[Directions]
Reproduce the lines of the listing exactly, beginning at the top, until the line with "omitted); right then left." has been reproduced too.

┌─ Data provided

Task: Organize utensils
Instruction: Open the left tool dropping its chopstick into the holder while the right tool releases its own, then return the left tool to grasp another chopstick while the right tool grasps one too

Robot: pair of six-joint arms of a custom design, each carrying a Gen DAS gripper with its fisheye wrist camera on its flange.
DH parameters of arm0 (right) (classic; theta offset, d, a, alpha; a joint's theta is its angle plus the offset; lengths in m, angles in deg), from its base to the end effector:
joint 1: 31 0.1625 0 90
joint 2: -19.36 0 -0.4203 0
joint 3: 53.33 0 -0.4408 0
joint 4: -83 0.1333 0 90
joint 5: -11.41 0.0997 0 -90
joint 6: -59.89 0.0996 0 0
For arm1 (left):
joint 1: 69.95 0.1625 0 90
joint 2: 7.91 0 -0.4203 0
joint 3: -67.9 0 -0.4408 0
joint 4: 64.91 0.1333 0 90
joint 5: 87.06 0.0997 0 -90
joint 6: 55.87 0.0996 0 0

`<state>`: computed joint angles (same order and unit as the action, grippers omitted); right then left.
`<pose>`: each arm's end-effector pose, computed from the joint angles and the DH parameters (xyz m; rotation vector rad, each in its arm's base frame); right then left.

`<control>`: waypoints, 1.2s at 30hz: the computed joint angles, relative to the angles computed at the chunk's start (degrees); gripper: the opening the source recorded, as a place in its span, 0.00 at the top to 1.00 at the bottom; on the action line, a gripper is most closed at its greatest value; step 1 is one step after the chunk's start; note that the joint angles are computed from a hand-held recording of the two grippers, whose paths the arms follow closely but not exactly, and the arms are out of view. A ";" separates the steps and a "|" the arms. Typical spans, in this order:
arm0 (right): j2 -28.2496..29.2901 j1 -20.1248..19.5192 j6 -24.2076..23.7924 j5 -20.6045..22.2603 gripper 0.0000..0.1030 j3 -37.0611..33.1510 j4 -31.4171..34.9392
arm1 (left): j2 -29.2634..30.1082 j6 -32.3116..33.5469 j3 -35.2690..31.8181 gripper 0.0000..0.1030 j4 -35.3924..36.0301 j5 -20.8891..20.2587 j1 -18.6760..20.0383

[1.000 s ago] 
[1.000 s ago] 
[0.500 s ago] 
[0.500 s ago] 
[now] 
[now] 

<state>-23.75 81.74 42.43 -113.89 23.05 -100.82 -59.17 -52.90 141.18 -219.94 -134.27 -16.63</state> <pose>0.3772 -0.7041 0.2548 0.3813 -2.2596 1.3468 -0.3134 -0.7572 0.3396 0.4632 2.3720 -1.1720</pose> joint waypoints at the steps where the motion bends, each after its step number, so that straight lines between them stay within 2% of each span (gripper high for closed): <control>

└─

[Solution for this task]
Task: Organize utensils
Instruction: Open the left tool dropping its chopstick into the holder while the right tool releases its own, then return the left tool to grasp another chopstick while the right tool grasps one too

Robot: pair of six-joint arms of a custom design, each carrying a Gen DAS gripper with its fisheye wrist camera on its flange.
DH parameters of arm0 (right) (classic; theta offset, d, a, alpha; a joint's theta is its angle plus the offset; lengths in m, angles in deg), from its base to the end effector:
joint 1: 31 0.1625 0 90
joint 2: -19.36 0 -0.4203 0
joint 3: 53.33 0 -0.4408 0
joint 4: -83 0.1333 0 90
joint 5: -11.41 0.0997 0 -90
joint 6: -59.89 0.0996 0 0
For arm1 (left):
joint 1: 69.95 0.1625 0 90
joint 2: 7.91 0 -0.4203 0
joint 3: -67.9 0 -0.4408 0
joint 4: 64.91 0.1333 0 90
joint 5: 87.06 0.0997 0 -90
joint 6: 55.87 0.0996 0 0

`<state>`: computed joint angles (same order and unit as the action, grippers omitted); right then left.

The answer has nothing more to it.